• Exercise directions: Each line of the data below that holds the word "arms" is to be reported in full.

• Collected material:
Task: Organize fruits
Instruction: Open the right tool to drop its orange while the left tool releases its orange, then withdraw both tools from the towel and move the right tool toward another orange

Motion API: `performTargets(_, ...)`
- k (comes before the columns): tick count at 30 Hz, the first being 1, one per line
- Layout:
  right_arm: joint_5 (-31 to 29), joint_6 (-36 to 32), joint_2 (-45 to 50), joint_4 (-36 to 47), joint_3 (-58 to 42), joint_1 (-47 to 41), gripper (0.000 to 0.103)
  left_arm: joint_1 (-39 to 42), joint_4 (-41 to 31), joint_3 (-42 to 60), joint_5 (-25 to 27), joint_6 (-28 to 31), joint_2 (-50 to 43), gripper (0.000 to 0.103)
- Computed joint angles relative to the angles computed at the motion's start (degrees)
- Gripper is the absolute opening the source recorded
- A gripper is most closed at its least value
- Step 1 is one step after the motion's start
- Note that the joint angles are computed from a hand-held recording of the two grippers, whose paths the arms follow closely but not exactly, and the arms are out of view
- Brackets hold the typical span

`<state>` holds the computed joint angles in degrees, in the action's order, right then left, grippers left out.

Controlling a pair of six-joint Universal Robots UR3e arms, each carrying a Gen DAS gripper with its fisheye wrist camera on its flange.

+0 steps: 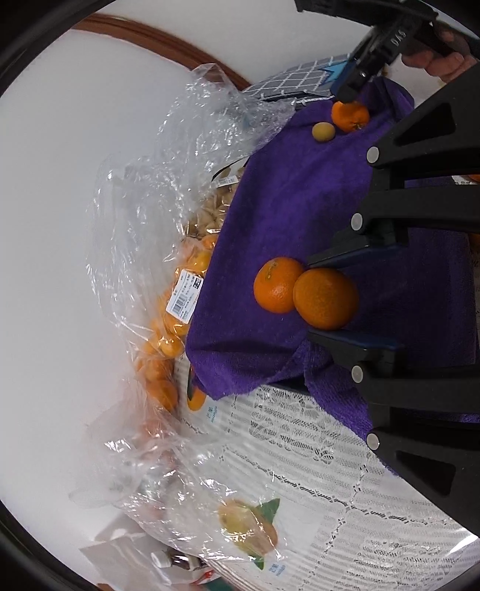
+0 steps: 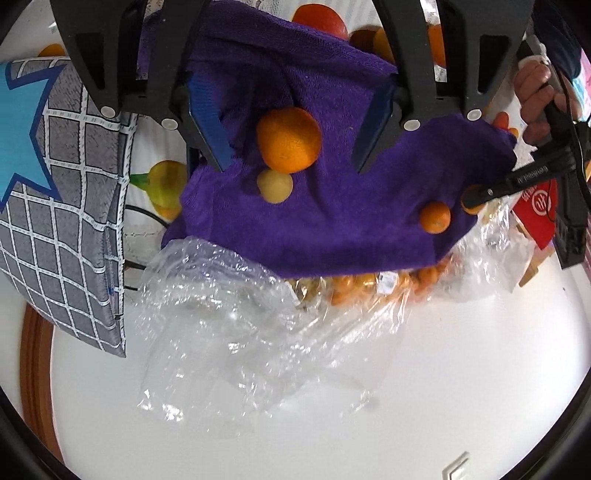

• Output for this task:
- Note that the joint angles are computed from a hand-held recording of the two grippers, whose paths the arms follow closely but not exactly, and the arms are out of view
Controlling a pair of six-joint Universal Robots UR3e arms, each carrying a Gen DAS gripper with its fisheye wrist camera on its flange.

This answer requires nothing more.